2. The liquid crystal lenticular lens of claim 1, wherein the length of the suspension line of each of the electrode units is the same.

3. The liquid crystal lenticular lens of claim 1, wherein the length of the suspended line of each of the electrode units is different.

4. The liquid crystal lenticular lens of claim 1, wherein the suspended lines of two adjacent electrode units are in one-to-one correspondence, and the suspended lines of two adjacent electrode units, which correspond to each other, are on the same straight line.

5. The liquid crystal lenticular lens of claim 1, wherein a width of a portion of the potential distribution wire between the second position and the third position is the same, and a length of the potential distribution wire from a position where each of the suspended wires is connected to the potential distribution wire to the first position is parabolic or linear with a distance from each of the suspended wires to the first position in the second direction.
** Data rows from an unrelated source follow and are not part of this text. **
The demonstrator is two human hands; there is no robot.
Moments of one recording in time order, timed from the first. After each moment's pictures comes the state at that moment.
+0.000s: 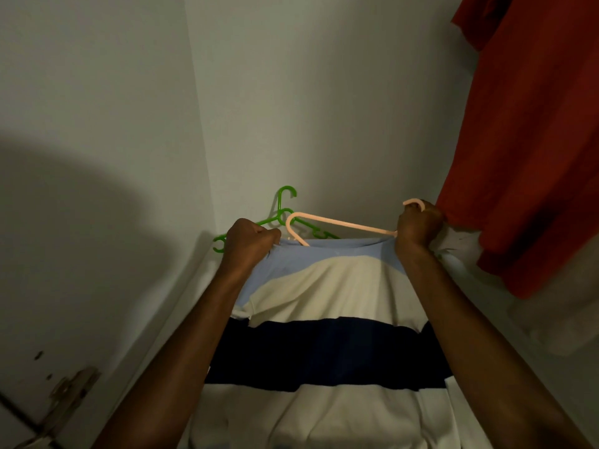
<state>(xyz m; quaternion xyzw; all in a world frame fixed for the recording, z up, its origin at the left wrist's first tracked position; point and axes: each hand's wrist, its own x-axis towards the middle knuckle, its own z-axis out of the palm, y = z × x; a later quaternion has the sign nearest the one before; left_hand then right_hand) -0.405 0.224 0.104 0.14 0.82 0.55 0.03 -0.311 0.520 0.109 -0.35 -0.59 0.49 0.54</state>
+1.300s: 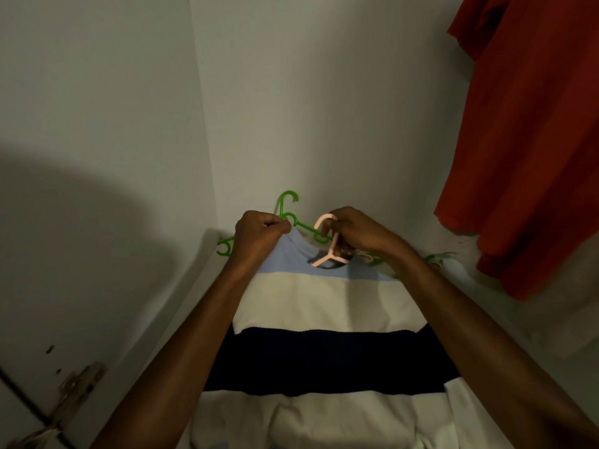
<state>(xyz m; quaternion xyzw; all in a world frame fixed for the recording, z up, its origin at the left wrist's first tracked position) -0.394 0.228 0.117 0.20 0.76 0.62 -0.01 -0.317 0.443 0.137 -0.07 -0.92 0.36 0.14</state>
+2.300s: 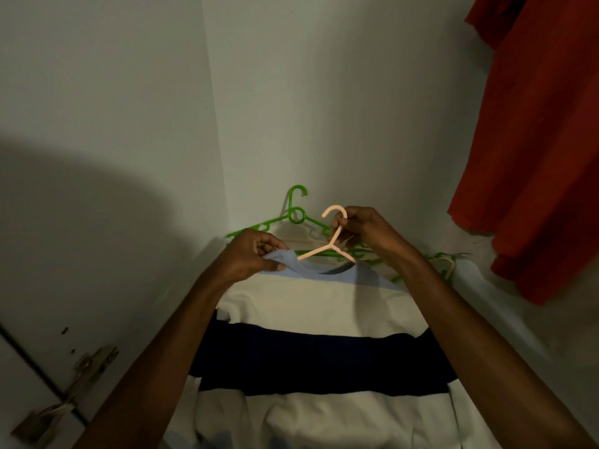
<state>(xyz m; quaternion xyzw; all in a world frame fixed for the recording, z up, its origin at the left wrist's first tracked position) -0.412 0.181 0.077 0.38 0.77 0.50 0.10 -0.315 0.453 0.113 -0.02 -0.80 0.58 0.12</state>
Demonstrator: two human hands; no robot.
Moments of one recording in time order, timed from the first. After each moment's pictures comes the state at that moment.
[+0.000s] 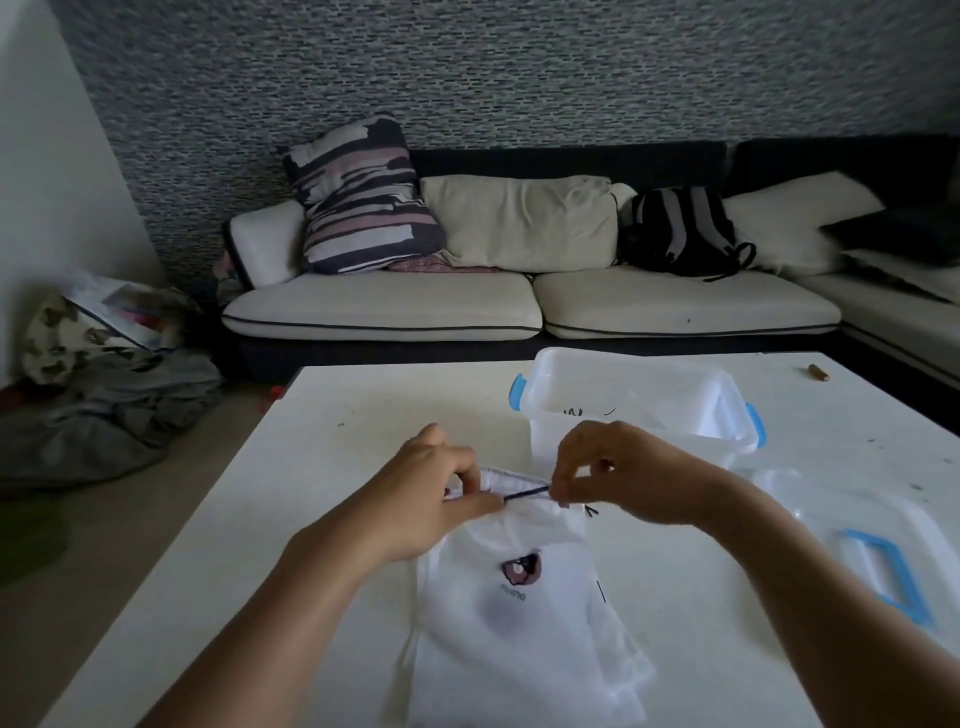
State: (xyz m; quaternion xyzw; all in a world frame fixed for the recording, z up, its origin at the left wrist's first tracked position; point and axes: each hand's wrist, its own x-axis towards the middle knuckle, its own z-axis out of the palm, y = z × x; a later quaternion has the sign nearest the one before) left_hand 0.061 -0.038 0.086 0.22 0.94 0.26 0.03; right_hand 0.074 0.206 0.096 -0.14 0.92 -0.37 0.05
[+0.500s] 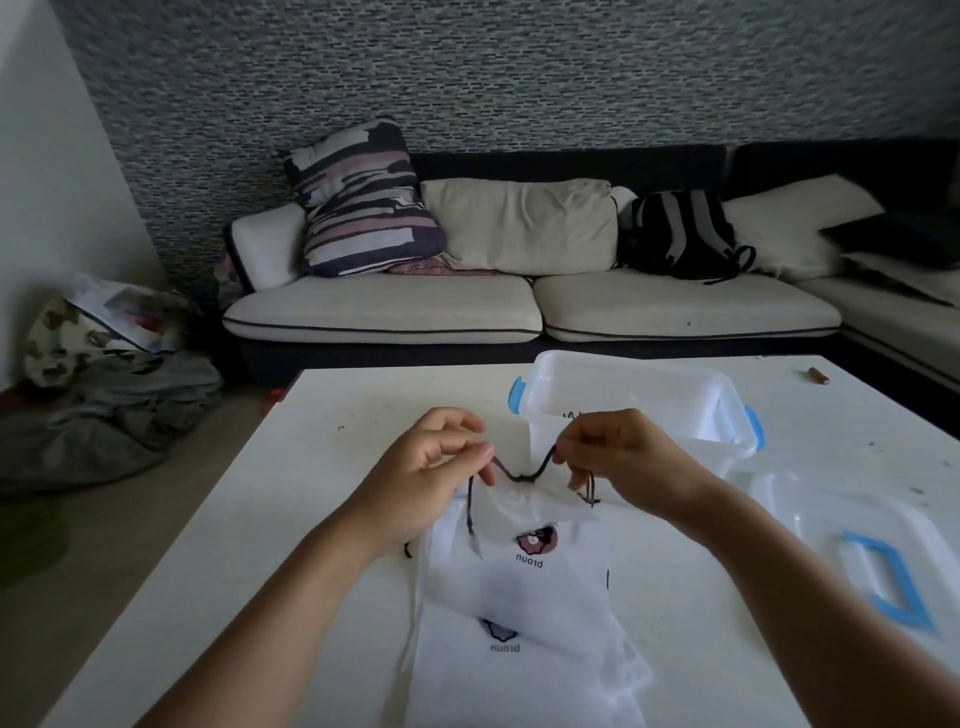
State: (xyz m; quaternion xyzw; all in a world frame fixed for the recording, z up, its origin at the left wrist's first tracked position) left_hand 0.061 -0.032 0.089 0.22 0.81 0.55 0.03; right_hand 0.074 0.203 0.094 -0.07 0.86 -0.51 0.00
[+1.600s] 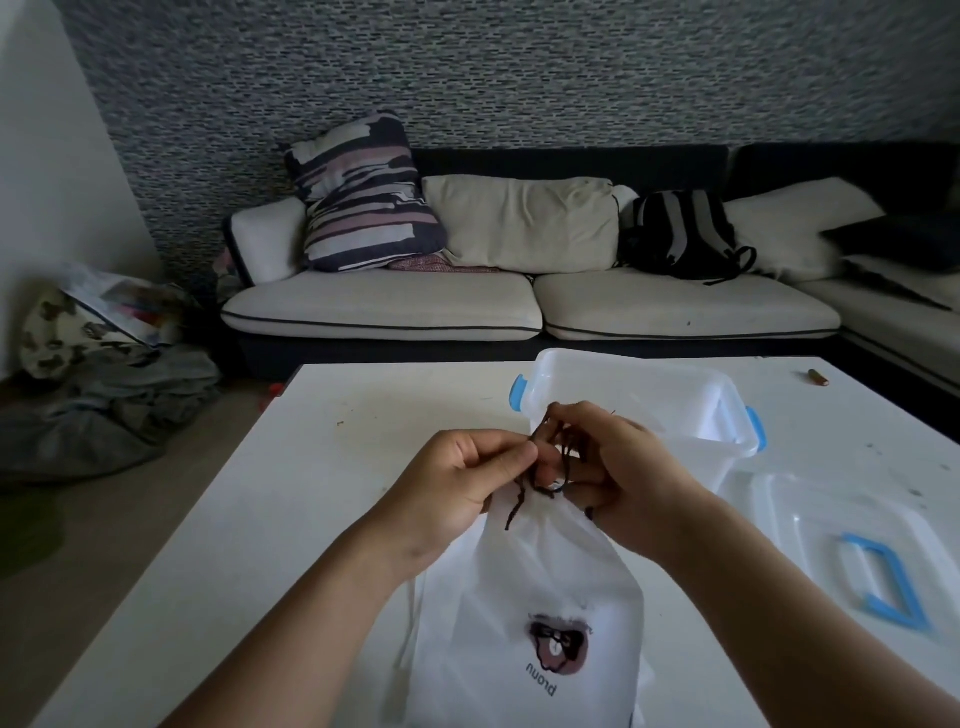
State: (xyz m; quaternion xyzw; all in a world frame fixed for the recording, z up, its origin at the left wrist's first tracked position) left_hand 0.084 -0.003 0.099 0.18 0.66 0.71 0.15; right_hand 0.083 0.167 0.102 0.07 0.58 -0.81 0.09
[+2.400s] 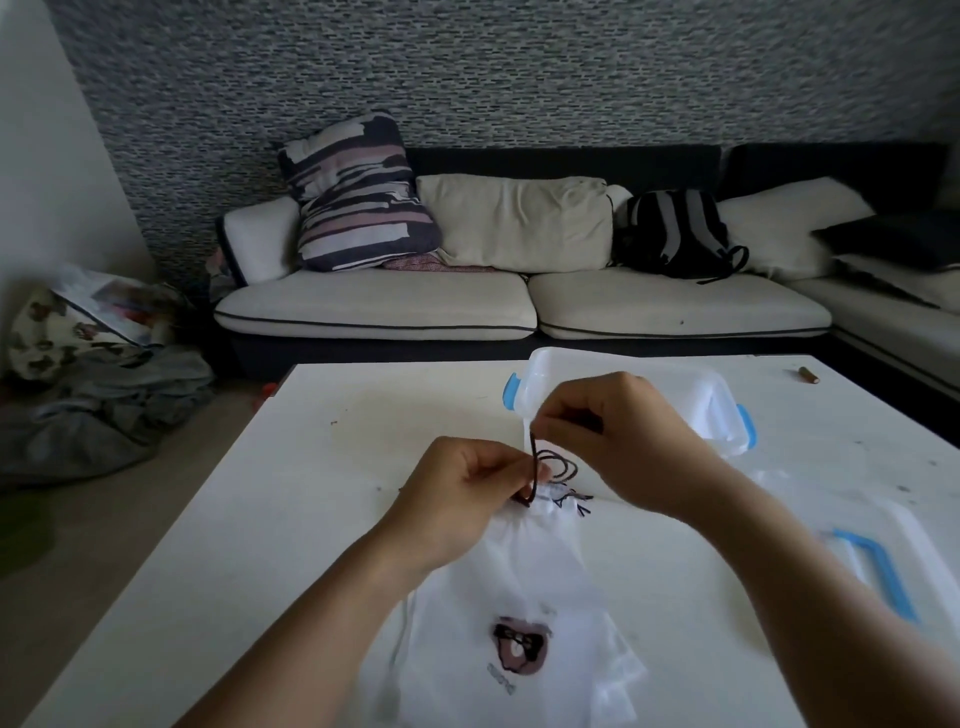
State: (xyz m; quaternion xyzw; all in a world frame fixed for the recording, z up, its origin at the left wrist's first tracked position) left_hand 0.089 0.004 0.094 0.17 0.77 0.61 0.07; right_hand 0.094 0.185 0.132 -0.17 0.92 -0.33 -0.15
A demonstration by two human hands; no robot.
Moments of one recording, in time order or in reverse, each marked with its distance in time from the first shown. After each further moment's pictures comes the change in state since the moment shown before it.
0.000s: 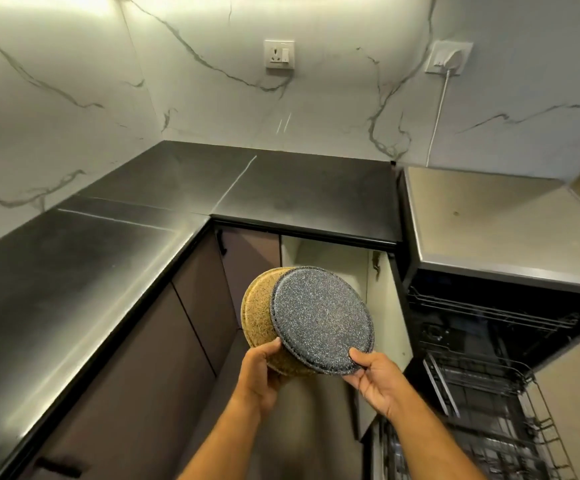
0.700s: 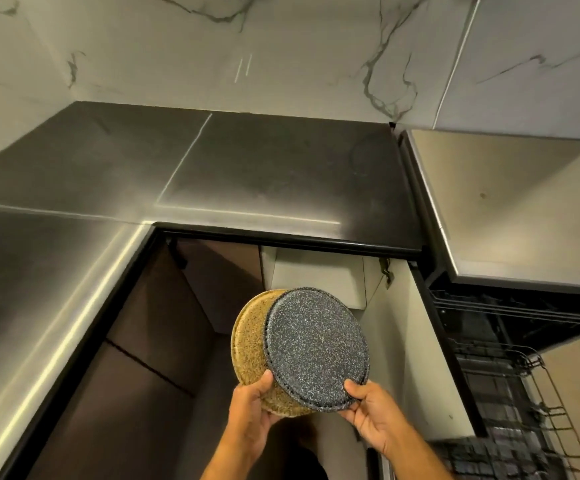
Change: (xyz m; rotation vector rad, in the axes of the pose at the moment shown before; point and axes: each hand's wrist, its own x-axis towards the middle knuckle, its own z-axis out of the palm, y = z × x) left_hand 0.192 0.027 -0.013 0.093 0.040 -0.192; right_hand 0.170 0.001 0.021 0.101 0.208 0.116
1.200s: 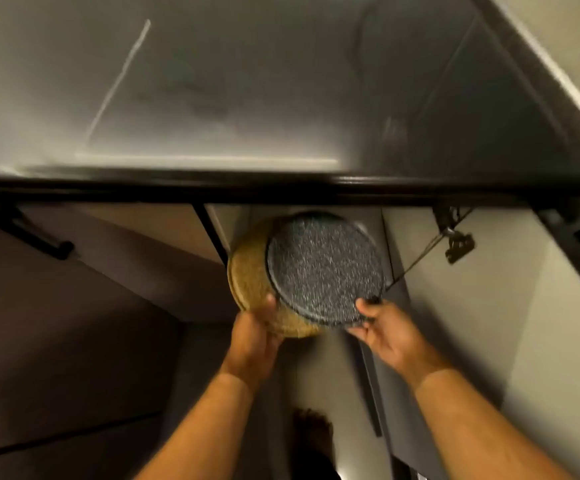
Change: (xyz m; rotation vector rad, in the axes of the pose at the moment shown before) left_hand 0.308 -0.013 0.053 -0.017 -0.093 0.081; right_hand 0.276 -0.084 0.004 0.034 -0.017 -0.146
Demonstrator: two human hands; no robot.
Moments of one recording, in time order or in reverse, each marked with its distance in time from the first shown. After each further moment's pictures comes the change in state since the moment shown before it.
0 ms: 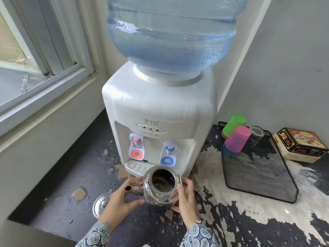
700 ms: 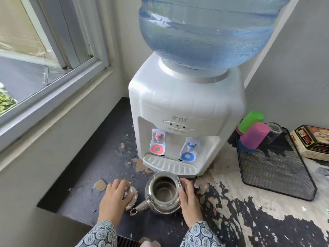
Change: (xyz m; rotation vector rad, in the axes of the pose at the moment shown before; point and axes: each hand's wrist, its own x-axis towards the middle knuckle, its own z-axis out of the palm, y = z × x) left_hand -0.023 -0.049 -0.044 0.639 0.306 -0.127; right_hand -0.009 0.031 0.042 -0.297 -0.053 -0.100
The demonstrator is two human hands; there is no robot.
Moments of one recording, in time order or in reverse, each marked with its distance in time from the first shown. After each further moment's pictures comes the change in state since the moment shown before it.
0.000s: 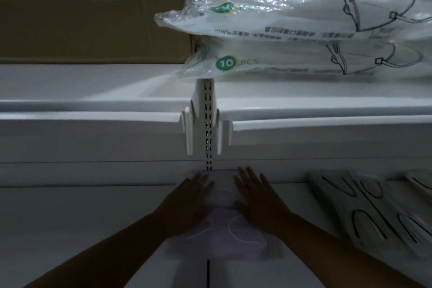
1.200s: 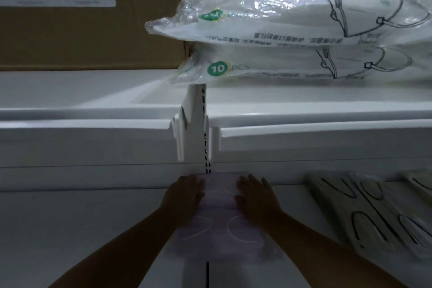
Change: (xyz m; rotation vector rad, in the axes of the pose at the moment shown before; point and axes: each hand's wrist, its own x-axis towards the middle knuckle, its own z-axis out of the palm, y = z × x) left_hand 0.029 -0.020 0.045 -0.021 -0.198 -0.367; right_hand 0.030 0.010 0.042 0.103 -0.003 0.179
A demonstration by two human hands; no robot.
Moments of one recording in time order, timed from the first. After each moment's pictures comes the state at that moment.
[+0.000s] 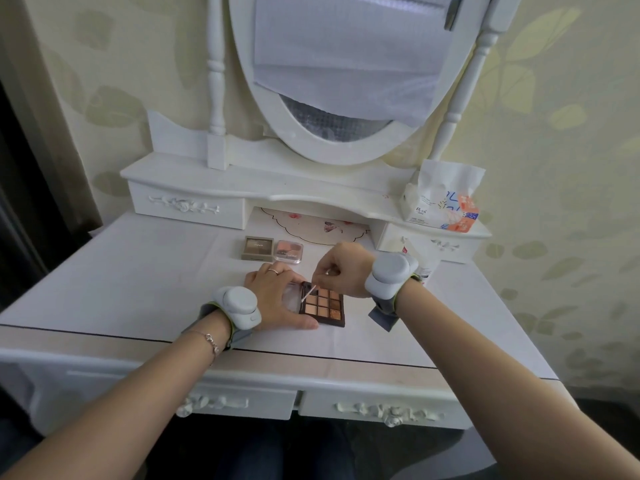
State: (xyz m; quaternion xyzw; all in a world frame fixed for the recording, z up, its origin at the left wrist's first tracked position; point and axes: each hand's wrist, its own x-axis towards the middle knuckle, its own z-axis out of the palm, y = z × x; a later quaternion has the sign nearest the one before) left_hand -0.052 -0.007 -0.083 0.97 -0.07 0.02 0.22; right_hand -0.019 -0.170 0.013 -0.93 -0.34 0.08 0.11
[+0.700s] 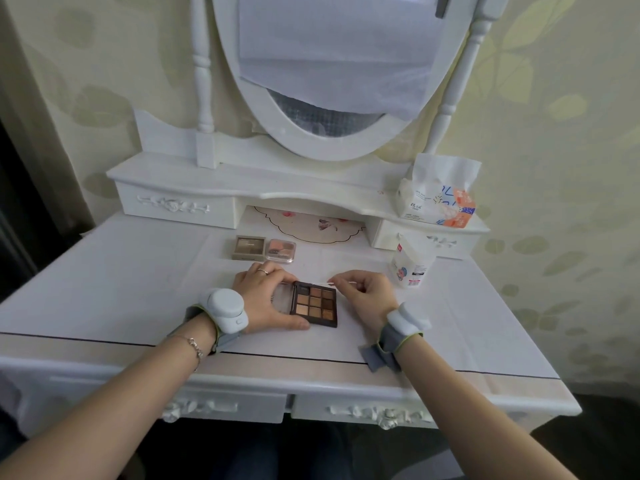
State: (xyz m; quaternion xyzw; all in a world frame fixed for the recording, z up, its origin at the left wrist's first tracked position) left_hand -0.053 -0.010 -0.082 0.97 -0.06 0.04 0.24; right_hand -0.010 -0.209 -0.074 -0.84 -0.14 0.00 0.52
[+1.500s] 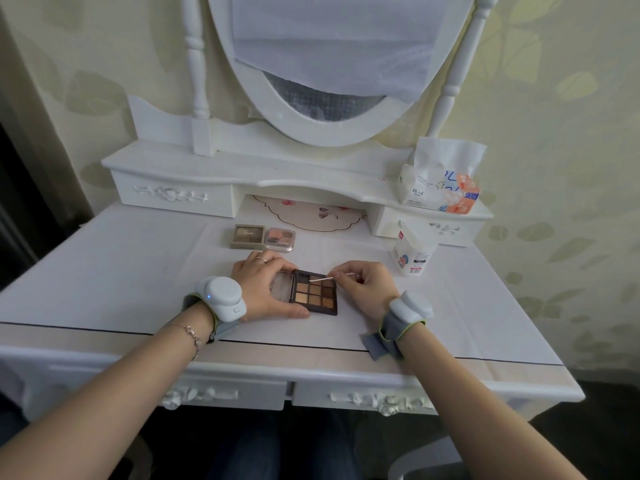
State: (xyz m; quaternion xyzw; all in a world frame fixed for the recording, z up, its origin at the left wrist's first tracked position) left_hand -0.056 -0.013 -0.079 0.96 -0.05 0.04 0.25; right_hand -0.008 -0.214 -0.077 -0.85 -0.18 0.02 0.49
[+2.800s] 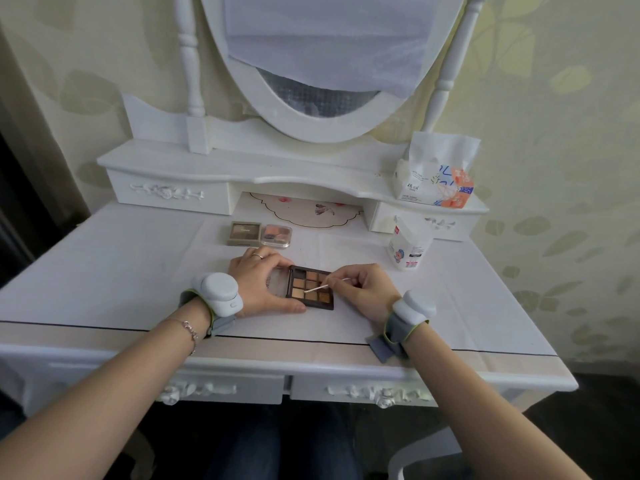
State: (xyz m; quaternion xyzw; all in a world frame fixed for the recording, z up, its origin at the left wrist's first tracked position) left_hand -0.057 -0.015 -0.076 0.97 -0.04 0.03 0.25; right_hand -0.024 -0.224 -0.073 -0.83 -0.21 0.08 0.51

6. The liquid crystal lenticular lens of claim 1, wherein the end of each suspended line of the preceding electrode unit is spaced apart from the top end of the potential distribution wire of the following electrode unit by the same distance.

7. The liquid crystal lenticular lens of any one of claims 1 to 6, wherein a high-resistance film or a high-dielectric constant layer, or is provided between the second electrode layer and the second alignment layer

A high-resistance film or a high-dielectric constant layer is provided between the second electrode layer and the second transparent substrate.

8. The liquid crystal column lens array is characterized by comprising a first substrate, a first electrode layer, a first orientation layer, a liquid crystal layer, a second orientation layer, a second electrode layer and a second substrate which are sequentially stacked;

the first electrode layer is a surface electrode;

the second electrode layer includes a plurality of electrode unit groups arranged in the second direction, the electrode unit groups being the electrode unit groups described in any one of claims 1 to 7.

9. The liquid crystal lenticular array of claim 8, wherein the potential distribution wires in the adjacent electrode unit groups are connected, or

Adjacent electrode unit groups are spaced apart from each other by a predetermined distance in the second direction.

10. An electronic product comprising a control circuit and the liquid crystal lenticular lens of any one of claims 1 to 7 or the liquid crystal lenticular lens array of any one of claims 8 to 9, the control circuit being electrically connected to the liquid crystal lenticular lens or the liquid crystal lenticular lens array.